I actually know a couple who's been married for several years now. Unfortunately, they've really been struggling because the wife's focus has been more on the husband just doing whatever needs to be done in order to provide. Meanwhile, the husband has become resentful because, ever since he was in college, he had specific dreams. So, what happened? He loved her and put his dreams on hold. Now he's miserable and because she never considered his dreams as being important, their union is in some serious trouble.

This is why I often recommend to married couples that they hold, what I call, "purpose update meetings". Some do it once a month, some do it once a season (four times a year) and some do it biannually or annually.

The logic behind the suggestion is to sit down with your partner, so that you can share how you feel about your purpose—along with what your short-term goals are concerning them—as they do the same. Why? It's simple. It can never be underestimated, just how important purpose is because it literally means "the reason for which something exists or is done, made, used, etc.". You can be in love, have great sex and feel pretty good about your relationship. It's still headed for some really big valleys if one or both of you are not thriving in your purpose.
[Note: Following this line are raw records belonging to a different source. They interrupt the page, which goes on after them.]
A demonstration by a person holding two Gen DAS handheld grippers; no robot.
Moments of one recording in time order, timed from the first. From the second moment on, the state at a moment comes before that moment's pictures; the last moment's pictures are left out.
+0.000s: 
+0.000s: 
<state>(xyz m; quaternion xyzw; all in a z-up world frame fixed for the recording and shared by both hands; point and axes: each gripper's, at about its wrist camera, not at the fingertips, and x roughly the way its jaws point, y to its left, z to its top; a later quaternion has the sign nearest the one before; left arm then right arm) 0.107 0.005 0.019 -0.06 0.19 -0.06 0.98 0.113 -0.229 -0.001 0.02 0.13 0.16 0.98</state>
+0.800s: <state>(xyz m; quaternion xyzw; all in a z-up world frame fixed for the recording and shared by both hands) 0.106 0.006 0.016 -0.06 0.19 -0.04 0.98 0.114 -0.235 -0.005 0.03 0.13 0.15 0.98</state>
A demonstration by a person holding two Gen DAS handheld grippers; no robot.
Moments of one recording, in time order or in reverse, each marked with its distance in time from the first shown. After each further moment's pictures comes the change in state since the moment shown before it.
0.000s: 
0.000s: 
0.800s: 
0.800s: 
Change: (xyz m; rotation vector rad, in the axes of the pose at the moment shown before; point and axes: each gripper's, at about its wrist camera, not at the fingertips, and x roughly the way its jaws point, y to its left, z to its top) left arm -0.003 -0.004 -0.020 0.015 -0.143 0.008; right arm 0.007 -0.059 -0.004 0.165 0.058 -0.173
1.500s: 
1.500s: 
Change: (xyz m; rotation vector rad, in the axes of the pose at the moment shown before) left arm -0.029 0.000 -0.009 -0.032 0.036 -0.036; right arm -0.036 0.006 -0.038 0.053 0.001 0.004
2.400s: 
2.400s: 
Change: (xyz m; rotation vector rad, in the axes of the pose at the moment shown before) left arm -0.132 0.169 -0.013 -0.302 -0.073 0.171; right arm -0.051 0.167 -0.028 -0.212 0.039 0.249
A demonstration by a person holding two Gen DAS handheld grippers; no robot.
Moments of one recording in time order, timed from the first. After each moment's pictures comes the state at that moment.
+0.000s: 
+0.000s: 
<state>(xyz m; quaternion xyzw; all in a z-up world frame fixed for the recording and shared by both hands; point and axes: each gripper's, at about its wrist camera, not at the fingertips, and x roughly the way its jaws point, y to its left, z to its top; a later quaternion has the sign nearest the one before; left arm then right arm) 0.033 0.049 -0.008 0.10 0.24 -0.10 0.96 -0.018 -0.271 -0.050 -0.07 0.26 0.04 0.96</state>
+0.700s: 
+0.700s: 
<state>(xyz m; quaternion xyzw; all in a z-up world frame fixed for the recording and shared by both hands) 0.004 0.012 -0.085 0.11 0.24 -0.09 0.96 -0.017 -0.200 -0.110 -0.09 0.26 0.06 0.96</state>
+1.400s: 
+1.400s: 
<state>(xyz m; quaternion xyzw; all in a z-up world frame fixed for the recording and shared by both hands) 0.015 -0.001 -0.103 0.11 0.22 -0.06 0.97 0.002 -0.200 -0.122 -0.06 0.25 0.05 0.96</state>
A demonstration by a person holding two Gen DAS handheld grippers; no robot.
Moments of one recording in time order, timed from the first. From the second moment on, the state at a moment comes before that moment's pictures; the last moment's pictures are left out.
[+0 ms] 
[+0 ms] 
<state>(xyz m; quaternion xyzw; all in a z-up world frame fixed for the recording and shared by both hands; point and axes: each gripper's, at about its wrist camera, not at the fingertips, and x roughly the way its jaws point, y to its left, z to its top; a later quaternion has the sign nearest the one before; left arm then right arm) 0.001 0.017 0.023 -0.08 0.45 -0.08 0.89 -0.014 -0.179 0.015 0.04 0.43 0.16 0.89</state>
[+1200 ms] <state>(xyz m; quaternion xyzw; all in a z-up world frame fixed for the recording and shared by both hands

Mutually communicating when it comes to this is critical. It really is.

7. Let Grudges Go

There's a married couple I know who are toxic and then some. There are about a dozen reasons why I say that; however, I'm going to close with something that can easily go on the top three—they both basically live to hold grudges. By definition, a grudge is defined as being a feeling of ill will or resentment. Personally, I define them as being manipulative power plays. Then there's what an author by the name of Criss Jami once said about them. He said, "Grudges are for those who insist that they are owed something; forgiveness, however, is for those who are substantial enough to move on."

The silent treatment. Being passive aggressive. Not letting things go until someone sees an issue the same way that you do. All of these are forms of control and no one wants to be in a controlling relationship. Needing some time and space to process things? That's human and healthy. Allowing unresolved issues to go on into infinity is really…unsound. A married couple who's intentional about resolving matters as soon as possible—even if it means seeing a therapist, counselor or coach—is a couple who doesn't take time for granted, doesn't like to be disconnected from their partner and is more about forward movement than being in a problematic hamster wheel. And a husband and wife who remain in this kind of space? Whether it's immediately or eventually, they are well on their way from going from "good" to "great" when it comes to their relationship. Salute.